9 de marzo de 2026 12:20
  • Susana Pinto Alcayaga, relacionadora pública

 Nacido en Casablanca el 5 de marzo de 1905, Alejandro Galaz Jiménez fue una de esas almas luminosas que dejan huella profunda en la tierra que los vio nacer.

Cursó sus primeros años en la escuela parroquial de nuestra comuna y luego continuó sus estudios en Valparaíso, en el Seminario San Rafael y con los Padres Franceses, donde ya comenzaba a evidenciarse su extraordinario talento literario, obteniendo diversos premios y reconocimientos.

Desde muy joven abrazó el periodismo, escribiendo crónicas en los diarios La Estrella y El Mercurio de Valparaíso, espacios donde desplegó su sensibilidad y su aguda mirada sobre la vida cotidiana.

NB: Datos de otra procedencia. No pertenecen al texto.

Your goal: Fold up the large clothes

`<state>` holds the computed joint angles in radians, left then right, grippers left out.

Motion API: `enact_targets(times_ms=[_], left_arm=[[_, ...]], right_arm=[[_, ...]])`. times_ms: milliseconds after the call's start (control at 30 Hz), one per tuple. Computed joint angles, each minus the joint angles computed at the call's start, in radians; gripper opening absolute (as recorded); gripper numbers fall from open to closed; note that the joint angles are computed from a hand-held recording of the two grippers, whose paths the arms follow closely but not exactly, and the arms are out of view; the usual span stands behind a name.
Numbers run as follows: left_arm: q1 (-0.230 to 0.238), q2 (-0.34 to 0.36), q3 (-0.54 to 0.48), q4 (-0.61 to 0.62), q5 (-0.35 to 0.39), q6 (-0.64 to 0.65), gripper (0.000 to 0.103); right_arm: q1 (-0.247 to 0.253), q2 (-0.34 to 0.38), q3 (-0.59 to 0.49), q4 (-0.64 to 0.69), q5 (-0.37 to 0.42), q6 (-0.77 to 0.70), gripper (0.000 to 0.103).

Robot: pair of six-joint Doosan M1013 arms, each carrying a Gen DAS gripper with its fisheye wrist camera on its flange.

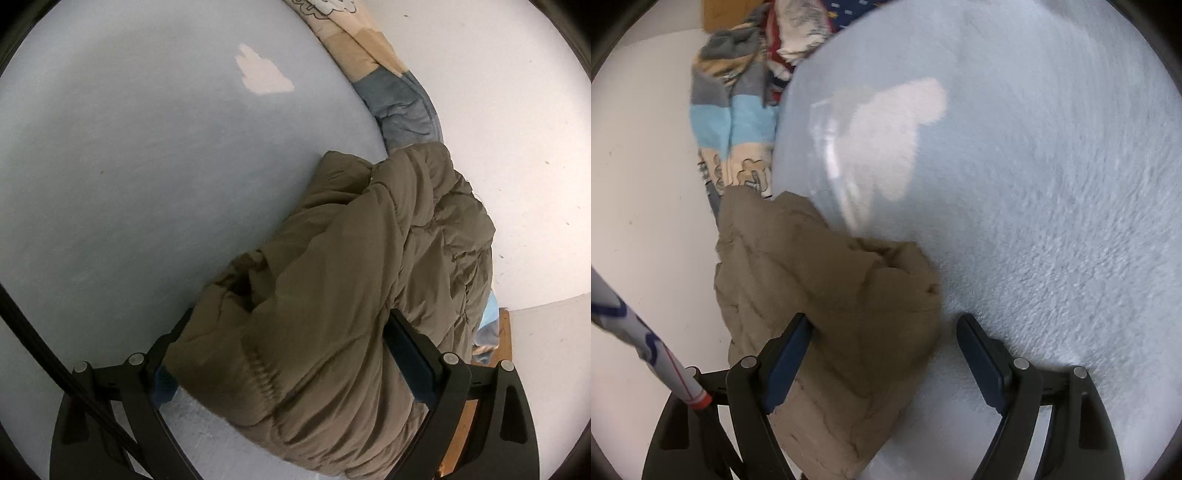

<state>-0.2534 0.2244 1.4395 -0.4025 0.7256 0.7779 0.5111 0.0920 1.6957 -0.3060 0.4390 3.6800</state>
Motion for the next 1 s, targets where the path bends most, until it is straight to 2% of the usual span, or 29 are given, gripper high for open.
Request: enact_targets(times_ms=[67,100,167,200,233,267,300,333,400,533,700,1000], left_arm=[[0.000,0.006,-0.007,-0.001,0.001,0.003,0.096],[0.001,0.005,-0.007,-0.002,0.001,0.006,0.096],[-0.006,0.012,-0.025,0.038,0.023,-0.002,0.096],[-0.011,0.015,-0.036,0.070,0.037,-0.007,0.088],[-0.017,0.017,-0.049,0.101,0.052,-0.002,0.080],[-0.022,0.017,-0.058,0.129,0.065,0.002,0.076],[-0.031,0.020,-0.076,0.172,0.084,0.009,0.067],[-0.039,0.023,-0.091,0.213,0.101,0.014,0.059],[-0.072,0.034,-0.136,0.352,0.154,0.022,0.051],[-0.127,0.050,-0.191,0.555,0.237,0.045,0.044],[-0.159,0.038,-0.207,0.670,0.244,0.062,0.040],[-0.163,-0.030,-0.195,0.674,0.219,0.104,0.038]], right_arm=[[-0.010,0.013,-0.011,0.011,-0.027,-0.044,0.086],[-0.015,0.019,-0.012,0.018,-0.066,-0.074,0.086],[-0.026,0.035,-0.029,0.101,-0.061,-0.200,0.088],[-0.026,0.037,-0.029,0.107,-0.063,-0.220,0.087],[-0.026,0.042,-0.031,0.079,-0.073,-0.216,0.078],[-0.027,0.047,-0.045,0.102,-0.041,-0.264,0.067],[-0.026,0.053,-0.067,0.117,0.000,-0.324,0.052],[-0.021,0.060,-0.098,0.100,0.058,-0.374,0.042],[-0.008,0.087,-0.183,0.063,0.200,-0.508,0.035],[0.037,0.139,-0.323,-0.052,0.421,-0.696,0.030],[0.081,0.197,-0.461,-0.189,0.621,-0.894,0.028],[0.134,0.173,-0.524,-0.292,0.683,-0.965,0.027]])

En vida publicó un solo libro, Molino (1935), obra que ya anunciaba la profundidad de su voz poética.

Posteriormente, en 1958, la Ilustre Municipalidad de Valparaíso publicó de manera póstuma gran parte de su producción literaria bajo el título “Sonidos de Flautas en el Alba”, permitiendo que nuevas generaciones conocieran la riqueza de su obra.

Durante aquellos años se sumergió en la bohemia porteña y santiaguina, nutriéndose del ambiente cultural de la época.

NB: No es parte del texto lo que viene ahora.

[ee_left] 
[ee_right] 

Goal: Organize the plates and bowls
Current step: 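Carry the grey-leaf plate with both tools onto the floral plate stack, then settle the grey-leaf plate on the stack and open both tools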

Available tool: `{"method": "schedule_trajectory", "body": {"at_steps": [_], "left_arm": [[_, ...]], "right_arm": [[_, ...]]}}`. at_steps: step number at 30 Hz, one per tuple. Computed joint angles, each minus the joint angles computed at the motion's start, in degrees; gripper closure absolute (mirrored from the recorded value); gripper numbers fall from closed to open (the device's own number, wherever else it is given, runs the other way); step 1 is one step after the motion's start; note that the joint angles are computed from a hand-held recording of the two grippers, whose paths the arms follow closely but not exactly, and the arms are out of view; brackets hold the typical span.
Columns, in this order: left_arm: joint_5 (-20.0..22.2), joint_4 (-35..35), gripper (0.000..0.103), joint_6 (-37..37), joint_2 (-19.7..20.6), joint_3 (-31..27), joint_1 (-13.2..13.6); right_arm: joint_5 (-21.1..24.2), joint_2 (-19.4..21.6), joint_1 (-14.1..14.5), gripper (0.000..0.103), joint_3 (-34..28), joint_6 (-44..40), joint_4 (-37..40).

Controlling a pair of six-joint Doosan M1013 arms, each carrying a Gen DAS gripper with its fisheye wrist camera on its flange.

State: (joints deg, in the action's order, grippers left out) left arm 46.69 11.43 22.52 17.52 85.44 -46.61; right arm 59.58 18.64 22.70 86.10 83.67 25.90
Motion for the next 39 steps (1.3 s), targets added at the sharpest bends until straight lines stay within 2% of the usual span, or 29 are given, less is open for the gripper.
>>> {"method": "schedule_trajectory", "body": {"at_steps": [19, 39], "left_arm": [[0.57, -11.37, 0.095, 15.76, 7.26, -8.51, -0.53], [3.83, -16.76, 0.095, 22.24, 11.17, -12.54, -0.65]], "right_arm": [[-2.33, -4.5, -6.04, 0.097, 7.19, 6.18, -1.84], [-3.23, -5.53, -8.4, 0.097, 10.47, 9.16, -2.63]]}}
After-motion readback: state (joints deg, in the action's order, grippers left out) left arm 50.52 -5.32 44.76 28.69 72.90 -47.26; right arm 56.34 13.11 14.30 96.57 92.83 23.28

Su poesía, sencilla en apariencia, está cargada de una belleza lírica profunda, de imágenes delicadas y de una humanidad conmovedora.

A Casablanca la inmortalizó con versos que siguen estremeciendo por su fuerza y simbolismo:

Esta aldea tan vieja

Es un barco velero

que una recia tormenta arrojó a la llanura.

Hay en todas las cosas un dolor marinero

Y en las almas labriegas

Una sed de aventuras.

En sus recuerdos de infancia también dejó plasmada una ternura infinita:

Trompo de siete colores sobre el patio de la escuela

Donde la tarde esparcía sonrisas de madreselva

Donde crecían alegres cogollos de hierbabuena

Trompo de siete colores, mi corazón te recuerda.

Estos fragmentos revelan un talento superior y una sensibilidad lírica llena de humanidad, capaz de transformar escenas simples en eternidad poética.

Lamentablemente, Alejandro Galaz falleció prematuramente el 8 de marzo de 1938, a la temprana edad de 33 años. Su partida fue temprana, pero su legado permanece vivo.

Casablanca recuerda cada año su natalicio con una emotiva ceremonia, reafirmando que su talento, su profundidad y su amor por esta tierra siguen siendo motivo de orgullo para nuestra comunidad.

Porque hay vidas breves… pero eternas en la memoria de su pueblo.